With a sparkle in their eyes and a bounce in their laughs, you’d think they were the same little girls running through the halls in the 1950s. From the ages of 7 – 14 and 6 – 13 respectively, Vel and Suzanne spent crucial years of their girlhood in what is now the Andrews Building, an administrative office on the Buckner campus.

It all started when the girls’ parents divorced. Their mother was left with five girls, worked two jobs and suffered from continuous back problems. So, their father agreed to take the three youngest sisters – Vel, Suzanne and Suzanne’s twin. When a neighbor discovered the girls home alone in the afternoons, their father was given two choices: hire a housekeeper or put them in a home. Since he couldn’t afford help, he brought them to CHS, where he visited every Sunday.

“We had a good life here,” Suzanne says. “CHS was a good, controlled environment. We were protected.
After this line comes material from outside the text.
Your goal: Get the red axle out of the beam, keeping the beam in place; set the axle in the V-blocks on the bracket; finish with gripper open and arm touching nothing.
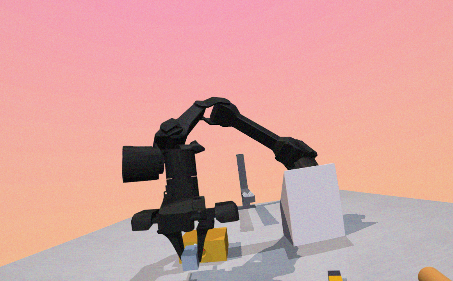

It gave us stability and predictability when we didn’t have it elsewhere.”

They followed a strict schedule, along with about 20 other girls. They had chores and were expected to get good grades. They had Bible study every night, attended church twice on Sundays and again on Wednesday evenings.

“We did everything together here; we were like a family,” Vel says.

“It taught me a lot of responsibility,” Suzanne says. Responsibility, they both say, that carried through into adulthood and into their years as mothers themselves. Both women, now grandmothers, became quite successful in the cosmetology field, even owning salons at one time.

Still, of their days at CHS, Vel says, “I remember just having a good time.”

“There was a lot of laughing,” Suzanne says.